A brief experience with PhoneTag.com

I recently read about voicemail-to-email services and like the idea. I function better when I have fewer inboxes to monitor. I signed up at phonetag.com because they offer a seven-day free trial. They sent me instructions to start using the service the next day, which led me down a small rabbithole.

PhoneTag.com works as you might expect: you forward your unanswered calls to their service, your caller leaves voicemail with them instead of your current phone service, someone or something transcribes the voicemail to text, then they email the text to you and can send you a text message, if you like. It sounds great: no more phoning in to retrieve messages, since they can easily push those messages to me.

Unfortunately, it didn’t go as smoothly as I’d like.

I tried to forward unanswered calls to PhoneTag.com’s phone number. My phone responded with “Request not completed”. After a few attempts, I called Rogers Wireless and they forwarded all my calls for me, which allowed me to test the PhoneTag.com service. It worked. Sadly, the Rogers customer service representative told me that I had to choose between Rogers voicemail and trying out PhoneTag.com. Wait… what?!

As long as I subscribe to Rogers voicemail, I can only forward all calls or none. This means that I cannot forward only unanswered calls to PhoneTag.com unless I first remove the Rogers voicemail service from my account.

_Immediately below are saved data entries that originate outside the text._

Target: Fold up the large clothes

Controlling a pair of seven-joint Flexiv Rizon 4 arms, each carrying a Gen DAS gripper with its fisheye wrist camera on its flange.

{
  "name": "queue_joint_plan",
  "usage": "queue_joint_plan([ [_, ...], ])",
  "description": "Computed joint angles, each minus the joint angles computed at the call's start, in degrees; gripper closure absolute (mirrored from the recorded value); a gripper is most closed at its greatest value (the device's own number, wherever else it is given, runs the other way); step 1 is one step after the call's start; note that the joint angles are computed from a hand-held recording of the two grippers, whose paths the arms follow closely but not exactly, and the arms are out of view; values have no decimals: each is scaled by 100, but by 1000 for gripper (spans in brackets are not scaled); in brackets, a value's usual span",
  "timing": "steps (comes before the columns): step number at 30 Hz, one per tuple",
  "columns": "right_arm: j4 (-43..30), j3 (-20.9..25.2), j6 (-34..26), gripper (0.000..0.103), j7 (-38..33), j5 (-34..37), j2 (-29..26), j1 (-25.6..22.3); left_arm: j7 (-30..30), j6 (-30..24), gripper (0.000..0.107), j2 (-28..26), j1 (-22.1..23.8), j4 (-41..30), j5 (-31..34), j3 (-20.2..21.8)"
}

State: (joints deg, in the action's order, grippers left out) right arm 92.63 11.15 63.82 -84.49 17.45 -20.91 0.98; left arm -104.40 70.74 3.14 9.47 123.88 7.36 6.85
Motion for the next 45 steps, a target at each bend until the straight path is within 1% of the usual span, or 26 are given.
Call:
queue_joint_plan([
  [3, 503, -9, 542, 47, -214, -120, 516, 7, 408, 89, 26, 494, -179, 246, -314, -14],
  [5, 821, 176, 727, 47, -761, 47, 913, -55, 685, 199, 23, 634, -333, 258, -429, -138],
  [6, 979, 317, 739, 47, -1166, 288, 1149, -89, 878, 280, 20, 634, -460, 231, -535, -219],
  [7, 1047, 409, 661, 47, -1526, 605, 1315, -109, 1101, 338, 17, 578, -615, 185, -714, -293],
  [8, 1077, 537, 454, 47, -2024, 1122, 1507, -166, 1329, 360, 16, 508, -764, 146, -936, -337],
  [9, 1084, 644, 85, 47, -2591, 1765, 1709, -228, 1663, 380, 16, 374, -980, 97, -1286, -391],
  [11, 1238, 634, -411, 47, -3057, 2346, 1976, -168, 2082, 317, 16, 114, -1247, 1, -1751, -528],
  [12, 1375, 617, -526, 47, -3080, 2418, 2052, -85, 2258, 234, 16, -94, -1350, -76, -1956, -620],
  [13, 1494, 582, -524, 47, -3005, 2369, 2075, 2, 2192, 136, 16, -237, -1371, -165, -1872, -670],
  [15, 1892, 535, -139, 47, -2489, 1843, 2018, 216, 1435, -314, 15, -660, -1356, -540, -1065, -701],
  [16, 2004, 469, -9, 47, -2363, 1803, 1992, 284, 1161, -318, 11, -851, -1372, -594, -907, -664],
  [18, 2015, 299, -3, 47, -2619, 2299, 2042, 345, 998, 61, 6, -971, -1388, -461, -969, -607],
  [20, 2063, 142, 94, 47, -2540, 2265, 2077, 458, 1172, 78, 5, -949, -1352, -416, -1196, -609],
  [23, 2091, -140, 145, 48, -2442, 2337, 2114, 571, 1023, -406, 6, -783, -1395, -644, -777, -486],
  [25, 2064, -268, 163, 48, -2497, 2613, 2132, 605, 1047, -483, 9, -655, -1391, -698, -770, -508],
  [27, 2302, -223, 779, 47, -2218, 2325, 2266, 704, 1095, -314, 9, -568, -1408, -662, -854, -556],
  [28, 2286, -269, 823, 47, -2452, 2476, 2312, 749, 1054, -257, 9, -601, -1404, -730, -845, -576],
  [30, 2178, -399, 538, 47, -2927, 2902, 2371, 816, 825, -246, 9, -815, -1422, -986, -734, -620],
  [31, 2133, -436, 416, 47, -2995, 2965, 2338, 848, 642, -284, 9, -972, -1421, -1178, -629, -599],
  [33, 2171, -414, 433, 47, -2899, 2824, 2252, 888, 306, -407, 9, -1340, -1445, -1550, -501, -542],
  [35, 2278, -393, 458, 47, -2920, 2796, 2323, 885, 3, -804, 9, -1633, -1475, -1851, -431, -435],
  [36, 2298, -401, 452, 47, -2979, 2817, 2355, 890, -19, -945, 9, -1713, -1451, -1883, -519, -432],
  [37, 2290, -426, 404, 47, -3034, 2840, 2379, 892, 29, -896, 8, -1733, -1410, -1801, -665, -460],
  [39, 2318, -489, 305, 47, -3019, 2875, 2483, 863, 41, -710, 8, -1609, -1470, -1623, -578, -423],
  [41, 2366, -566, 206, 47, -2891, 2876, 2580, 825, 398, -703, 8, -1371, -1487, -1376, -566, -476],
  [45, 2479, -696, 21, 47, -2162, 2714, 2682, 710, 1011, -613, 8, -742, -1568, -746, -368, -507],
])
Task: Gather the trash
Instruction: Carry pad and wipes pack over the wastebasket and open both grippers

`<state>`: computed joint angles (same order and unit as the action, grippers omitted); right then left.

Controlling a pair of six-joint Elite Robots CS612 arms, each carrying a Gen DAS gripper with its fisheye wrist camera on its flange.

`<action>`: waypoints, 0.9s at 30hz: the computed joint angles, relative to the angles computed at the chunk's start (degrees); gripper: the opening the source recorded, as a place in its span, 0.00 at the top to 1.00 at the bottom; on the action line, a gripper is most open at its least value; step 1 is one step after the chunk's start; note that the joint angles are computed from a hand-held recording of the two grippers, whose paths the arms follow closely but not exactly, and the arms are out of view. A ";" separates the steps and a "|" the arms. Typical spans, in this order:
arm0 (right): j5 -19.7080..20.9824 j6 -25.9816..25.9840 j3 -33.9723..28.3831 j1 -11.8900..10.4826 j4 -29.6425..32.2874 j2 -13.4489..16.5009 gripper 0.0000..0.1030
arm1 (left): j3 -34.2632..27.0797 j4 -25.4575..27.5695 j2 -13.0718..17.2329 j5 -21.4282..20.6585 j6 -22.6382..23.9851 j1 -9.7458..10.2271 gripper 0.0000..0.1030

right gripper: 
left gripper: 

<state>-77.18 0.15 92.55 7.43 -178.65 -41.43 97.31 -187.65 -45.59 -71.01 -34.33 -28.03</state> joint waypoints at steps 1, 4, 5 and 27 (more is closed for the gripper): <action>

I imagine eliminating Rogers voicemail will increase (!) my monthly fee, because service packages tend to work that way, and I didn’t want to deal with that possibility at that moment, so I had to abandon my PhoneTag.com experiment for the moment.

If you subscribe to Rogers Wireless and have used or still use PhoneTag.com, then please share your experience with us. I’d like to know whether you find it worthwhile.

  • sarah11918
    Google voice isn't compatible with non-US phone numbers.

    I was fortunate enough to have a Grand Central account (which didn't mind that my cell was Canadian) and when I was automatically converted, the system didn't have a chance to reject my Canadian cell phone number. Unfortunately, when we moved we changed numbers. So now my Google voice is associated with a Canadian cell phone number that no longer exists (or at least, is not owned by me) and I can't change it because GV won't recognize a new Canadian number (and simply defaults to the old number).

    So, I have a GV number, but it can't be forwarded to my cell, nor can it send my cell phone text messages. I can still give the number out and people can still leave messages there, but I'm pretty sure there's a lot of functionality I'm missing. Since I never had to go through the process of signing up for GV (it was GC back then), I don't know whether you must enter a telephone number when registering. If so, I don't think Joe could activate an account, even if he managed to get an invite.
  • Workable, but I don't want to have to start giving out a new phone number.
  • Kevin E. Schlabach
    what about Google Voice... work it in the other direction?